Both Tatenda and her parents are Christians and they go to church every Sunday for service. We knew that church was a big part of their life, where the family comes to pray and socialize. The church had borne the gossip of Tatenda’s transition from presenting as a male to presenting as a female as she was growing up. We were concerned that filming in the church might bring some trouble to Betine and Isaiah, and we were hesitant to push too hard, even though we knew that faith played such an important role in Tatenda’s family life and upbringing.

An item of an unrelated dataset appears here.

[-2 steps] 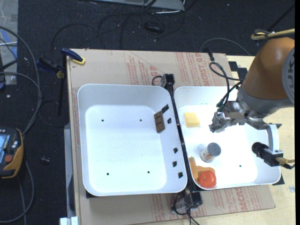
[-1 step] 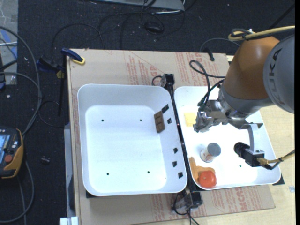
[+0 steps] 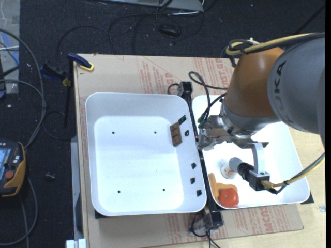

Surprisingly, Betina warmly invited us to film their Sunday service and said that it would be an honor for the family. She went on explaining that, if people see Tatenda’s “American friends” come all the way to document her story, the reserved community would know that people in America care about their daughter and value her as a good person like others. At the end of the service, an all-women singing group that once rejected Tatenda sang a song that her mother said had been her favorite growing up.

RT:

For me, the hardest part of the trip came just after we left that church service, when I was filming a video call between Tatenda and her parents before we left Gutu. Betina and Isaiah had just arrived home, and Tatenda was about to head to church in Brooklyn. As Tatenda explained what she had been up to in New York, Betina’s eyes filled with tears, and she retreated into her bedroom, closing the door behind her. I stood outside the door, struggling with whether I should try to continue shooting, when Isaiah calmly said, “You can go in, you are free here.” I knocked gently and slowly opened the door to see Betina crying. She nodded, and I moved the camera in, just to pick up a few brief shots. That scene became the emotional climax of the film, and really drove home the difficulty the family faced in being separated because of the political and social circumstance of Tatenda being intersex in Zimbabwe.

The experience we had on that last day in Gutu was reflective of the whole trip. We never imagined going in that we would be able to film so much of Tatenda’s parents lives, or that they would open up to us the way they did. We took a risk investing so much time and energy into a trip in which the results weren’t guaranteed, but ultimately, it proved invaluable in telling Tatenda’s story.